Example: metaparameters
Metaparameters are a PEtab Select feature that enables model selection with model hypotheses that involve multiple parameters.
An example use case would be a model selection problem where one hypothesis is that
a process with a Michaelis-Menten kinetic exists. Since the Michaelis-Menten kinetic \(\frac{V_{\mathrm{max}}\, s}{K_m + s}\) (parameters \(V_{\mathrm{max}}\) and \(K_m\), and state variable \(s\)) involves two parameters, both need to be set to be estimated simultaneously to include the process in the model, or set to 0 simultaneously to turn the process off and ensure the correct number of parameters are counted when computing model selection criteria such as the AIC.

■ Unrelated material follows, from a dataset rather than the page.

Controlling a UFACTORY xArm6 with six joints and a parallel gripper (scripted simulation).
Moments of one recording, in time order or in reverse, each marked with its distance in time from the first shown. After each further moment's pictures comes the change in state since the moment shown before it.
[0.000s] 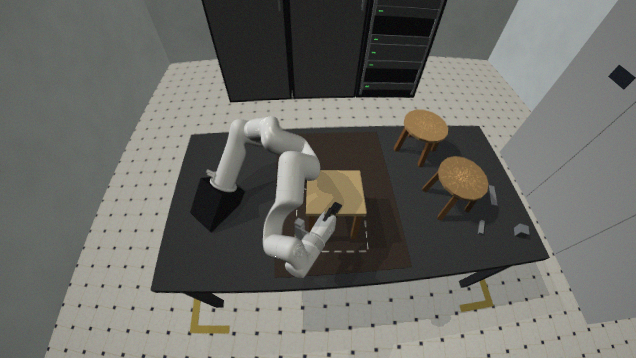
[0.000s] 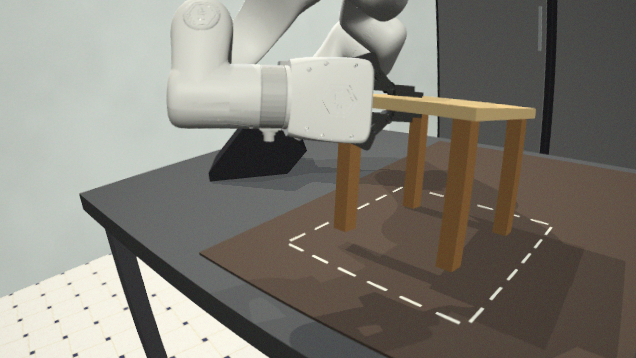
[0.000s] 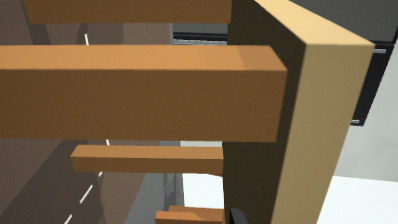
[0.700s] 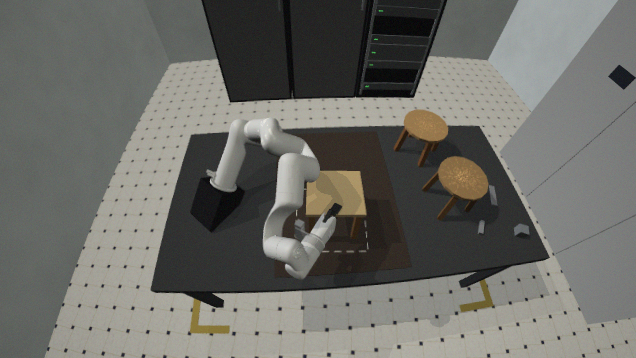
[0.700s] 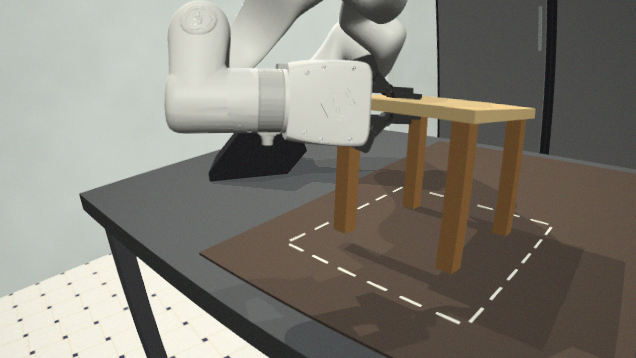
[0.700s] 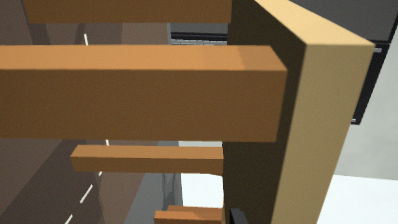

We show an example of this below. As metaparameters only affect the PEtab Select files, we only show those.
Without metaparameters
As Vmax and Km need to be toggled on or off simultaneously, without metaparameters, we require two model space rows.
model_subspace_id |
model_subspace_petab_yaml |
k1 |
Vmax |
Km |
k3 |
|---|---|---|---|---|---|
M_mm_off |
petab_problem.yaml |
0;estimate |
0 |
0 |
0;estimate |
M_mm_on |
petab_problem.yaml |
0;estimate |
estimate |
estimate |
0;estimate |
With metaparameters
Instead, we can define a metaparameter mm in the problem YAML, which represents both Vmax and Km.
format_version: 1.0.0
criterion: AIC
method: forward
model_space_files:
- model_space.tsv
metaparameters:
mm:
- Vmax
- Km
This enables concise specification in the model space table. Vmax and Km are assigned the same value as mm.
model_subspace_id |
model_subspace_petab_yaml |
k1 |
mm |
k3 |
|---|---|---|---|---|
M |
petab_problem.yaml |
0;estimate |
0;estimate |
0;estimate |
Notes
During model selection steps (e.g. with the forward and backward methods), a metaparameter is treated as a single parameter. This enables model selection in terms of selection of model hypotheses, rather than the individual parameters associated with hypotheses.
However, during computation of criteria such as the AIC, then the correct number of estimated parameters is used, i.e., with Vmax and Km in the example above if mm_R2 is set to be estimated.